WHAT YOU ARE ASKED TO DO: All that is wanted is the exact text of each line from the one with "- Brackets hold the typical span" to the close of the listing, ends included.

SOURCE MATERIAL:
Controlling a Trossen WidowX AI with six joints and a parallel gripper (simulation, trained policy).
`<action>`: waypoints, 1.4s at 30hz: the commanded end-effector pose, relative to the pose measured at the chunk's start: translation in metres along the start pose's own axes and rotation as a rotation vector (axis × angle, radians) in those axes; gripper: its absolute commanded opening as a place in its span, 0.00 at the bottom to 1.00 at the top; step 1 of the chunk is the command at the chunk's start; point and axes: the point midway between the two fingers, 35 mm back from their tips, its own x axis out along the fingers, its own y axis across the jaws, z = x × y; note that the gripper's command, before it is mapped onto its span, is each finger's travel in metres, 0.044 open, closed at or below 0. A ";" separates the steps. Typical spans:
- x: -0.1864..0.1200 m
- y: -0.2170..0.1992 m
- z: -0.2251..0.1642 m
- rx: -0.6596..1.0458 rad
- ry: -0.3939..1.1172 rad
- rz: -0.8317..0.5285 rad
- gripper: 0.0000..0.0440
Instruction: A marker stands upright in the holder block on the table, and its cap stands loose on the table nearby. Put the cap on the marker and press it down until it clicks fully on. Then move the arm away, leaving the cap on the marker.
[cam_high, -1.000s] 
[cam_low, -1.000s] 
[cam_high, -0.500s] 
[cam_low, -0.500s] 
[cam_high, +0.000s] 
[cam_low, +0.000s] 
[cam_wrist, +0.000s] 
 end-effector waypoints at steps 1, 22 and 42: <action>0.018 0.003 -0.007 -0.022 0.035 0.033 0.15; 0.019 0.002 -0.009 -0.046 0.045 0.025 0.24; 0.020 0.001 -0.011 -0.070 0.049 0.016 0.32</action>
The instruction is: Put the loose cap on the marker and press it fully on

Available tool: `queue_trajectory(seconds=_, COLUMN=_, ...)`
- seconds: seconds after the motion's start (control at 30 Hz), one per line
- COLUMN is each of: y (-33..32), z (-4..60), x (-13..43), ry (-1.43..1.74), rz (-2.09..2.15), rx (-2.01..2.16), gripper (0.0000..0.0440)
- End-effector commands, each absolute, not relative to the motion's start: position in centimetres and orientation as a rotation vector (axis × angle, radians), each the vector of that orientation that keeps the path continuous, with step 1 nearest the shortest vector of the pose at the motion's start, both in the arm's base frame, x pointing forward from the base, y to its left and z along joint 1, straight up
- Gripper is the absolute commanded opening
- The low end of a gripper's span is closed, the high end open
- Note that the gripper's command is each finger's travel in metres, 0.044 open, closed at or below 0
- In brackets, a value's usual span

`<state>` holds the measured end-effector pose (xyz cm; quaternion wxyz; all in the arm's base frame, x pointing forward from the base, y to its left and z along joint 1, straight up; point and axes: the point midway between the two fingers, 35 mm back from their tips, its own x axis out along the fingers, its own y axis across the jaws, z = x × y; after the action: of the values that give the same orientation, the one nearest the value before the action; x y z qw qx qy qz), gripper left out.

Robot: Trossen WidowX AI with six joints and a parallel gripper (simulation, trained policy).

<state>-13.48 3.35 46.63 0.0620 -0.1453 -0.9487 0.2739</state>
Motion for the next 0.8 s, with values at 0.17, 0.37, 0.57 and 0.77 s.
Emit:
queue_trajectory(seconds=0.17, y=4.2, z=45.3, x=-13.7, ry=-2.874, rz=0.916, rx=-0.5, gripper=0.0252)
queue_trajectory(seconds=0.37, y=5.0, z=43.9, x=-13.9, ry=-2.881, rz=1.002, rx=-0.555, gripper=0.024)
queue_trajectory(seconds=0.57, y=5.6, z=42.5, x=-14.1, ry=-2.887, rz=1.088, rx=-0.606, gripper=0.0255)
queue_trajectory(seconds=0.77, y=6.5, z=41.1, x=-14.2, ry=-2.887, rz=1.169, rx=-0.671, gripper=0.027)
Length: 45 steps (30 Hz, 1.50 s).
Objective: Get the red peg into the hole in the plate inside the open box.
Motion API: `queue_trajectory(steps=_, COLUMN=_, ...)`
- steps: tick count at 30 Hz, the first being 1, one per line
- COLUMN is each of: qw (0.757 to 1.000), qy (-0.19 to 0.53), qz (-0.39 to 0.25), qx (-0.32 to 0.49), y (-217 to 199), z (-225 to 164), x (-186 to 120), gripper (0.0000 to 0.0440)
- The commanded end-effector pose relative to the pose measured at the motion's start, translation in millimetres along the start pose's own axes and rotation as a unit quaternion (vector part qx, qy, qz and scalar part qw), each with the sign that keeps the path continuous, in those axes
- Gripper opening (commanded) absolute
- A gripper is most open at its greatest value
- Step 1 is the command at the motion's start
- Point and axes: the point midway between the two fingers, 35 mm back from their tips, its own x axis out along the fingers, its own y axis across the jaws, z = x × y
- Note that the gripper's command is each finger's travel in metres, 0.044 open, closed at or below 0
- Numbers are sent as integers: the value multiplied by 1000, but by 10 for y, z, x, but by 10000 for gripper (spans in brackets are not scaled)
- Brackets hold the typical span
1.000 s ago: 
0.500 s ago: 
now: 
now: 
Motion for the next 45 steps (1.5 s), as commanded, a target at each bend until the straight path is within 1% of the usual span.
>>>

TASK OUTPUT:
- Brackets hold the typical span
1.000 s ago: 
0.500 s ago: 
now: 
now: 
Motion for the next 45 steps (1.5 s), as commanded, a target at each bend until the straight path is within 1% of the usual span.
>>>

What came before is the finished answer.